VLLM_HOSTNAME='YOUR_VLLM_HOSTNAME'

# Allowed IP addresses (multiple addresses can be separated by spaces)
VLLM_ALLOWED_IPS='SEATABLE_AI_PUBLIC_IP'

# Set this to a long random string, e.g. generated by "pwgen -s 64 1"
# This API key must then be used for any API requests
VLLM_API_KEY=''

HUGGING_FACE_TOKEN='YOUR_HUGGING_FACE_TOKEN'

# Model identifier from HuggingFace
# (e.g. RedHatAI/gemma-3-12b-it-quantized.w4a16)
VLLM_MODEL=''

Start vLLM

You can start vLLM by running the following command inside /opt/seatable-compose:

docker compose up -d

Starting vLLM may take several minutes depending on the model size and computing resources.

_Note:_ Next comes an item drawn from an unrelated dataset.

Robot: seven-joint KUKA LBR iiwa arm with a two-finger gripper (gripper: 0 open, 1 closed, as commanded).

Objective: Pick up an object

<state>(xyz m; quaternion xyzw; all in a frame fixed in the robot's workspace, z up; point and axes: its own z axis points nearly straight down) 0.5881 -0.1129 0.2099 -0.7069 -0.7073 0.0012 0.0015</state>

On first startup, vLLM will automatically download the configured model from HuggingFace. Wait for the Docker container to report a healthy status before proceeding.

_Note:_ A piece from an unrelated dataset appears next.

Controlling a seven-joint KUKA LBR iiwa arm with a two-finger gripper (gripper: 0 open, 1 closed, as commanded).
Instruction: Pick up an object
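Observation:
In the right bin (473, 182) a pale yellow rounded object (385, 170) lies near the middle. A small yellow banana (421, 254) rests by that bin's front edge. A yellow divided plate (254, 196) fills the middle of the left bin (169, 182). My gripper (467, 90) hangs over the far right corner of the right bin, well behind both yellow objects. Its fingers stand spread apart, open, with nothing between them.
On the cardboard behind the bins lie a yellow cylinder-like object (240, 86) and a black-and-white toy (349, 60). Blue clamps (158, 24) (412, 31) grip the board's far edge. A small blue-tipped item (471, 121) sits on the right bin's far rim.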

Perfekt! Your local vLLM deployment is ready to use.

SeaTable AI Configuration

To use vLLM for AI-based automation inside SeaTable, add the following settings to the .env file on the host where SeaTable AI is deployed:

SEATABLE_AI_LLM_TYPE='hosted_vllm'

SEATABLE_AI_LLM_URL='https://<YOUR_VLLM_HOSTNAME>/v1'

# API key for requests to vLLM (use the same key as above)
SEATABLE_AI_LLM_KEY=''

# Model identifier from HuggingFace
# (e.g. RedHatAI/gemma-3-12b-it-quantized.w4a16)
SEATABLE_AI_LLM_MODEL=''

Remember to restart SeaTable AI after making any changes.

Test vLLM

Send a request

You can send your first request to vLLM with the following example from the command line of the SeaTable AI container. This makes sure that all your environment variables are correctly set and that the ip address of SeaTable AI is part of the list of allowed IP addresses configured with VLLM_ALLOWED_IPS.

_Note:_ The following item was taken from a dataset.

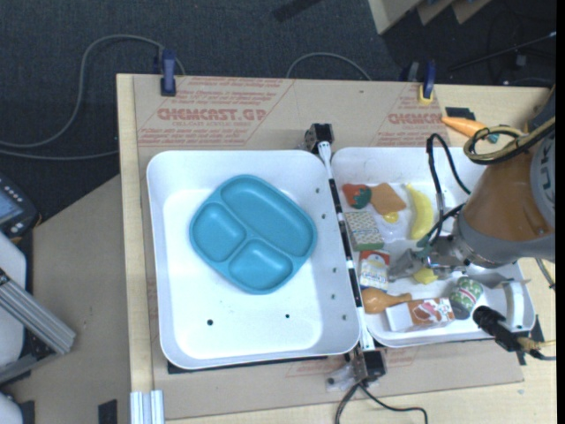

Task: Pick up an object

docker exec -i seatable-ai bash -s <<EOF
curl -fsSL \$SEATABLE_AI_LLM_URL/chat/completions \
  -H "Content-Type: application/json" \
  -H "Authorization: Bearer \$SEATABLE_AI_LLM_KEY" \
  -d '{  
    "model": "$SEATABLE_AI_LLM_MODEL",
    "messages": [                                                     
      {"role": "system", "content": "You are a helpful assistant."},    
      {"role": "user", "content": "How many inhabitants does Germany have?"}
    ]
  }'
EOF

Example output

Here is an example response from vLLM:

{
  "id": "chatcmpl-02d3a0161ed647e988b5a93088435670",
  "object": "chat.completion",
  "created": 1761910895,
  "model": "RedHatAI/gemma-3-12b-it-quantized.w4a16",
  "choices": [
    {
      "index": 0,
      "message": {
        "role": "assistant",
        "content": "As of late 2023/early 2024, Germany has approximately
            **83.24 million** inhabitants.\n\nIt's always good to remember
            that population figures are constantly changing!\n\n\n\nDo you
            want to know anything else about Germany?",
        "refusal": null,
        "annotations": null,
        "audio": null,
        "function_call": null,
        "tool_calls": [],
        "reasoning_content": null
      },
      "logprobs": null,
      "finish_reason": "stop",
      "stop_reason": 106,
      "token_ids": null
    }
  ],
  "service_tier": null,
  "system_fingerprint": null,
  "usage": {
    "prompt_tokens": 23,
    "total_tokens": 79,
    "completion_tokens": 56,
    "prompt_tokens_details": null
  },
  "prompt_logprobs": null,
  "prompt_token_ids": null,
  "kv_transfer_params": null
}

🥳 Congratulations! Everything is set up and you can start to build AI-powered automations in SeaTable with your own self-hosted vLLM.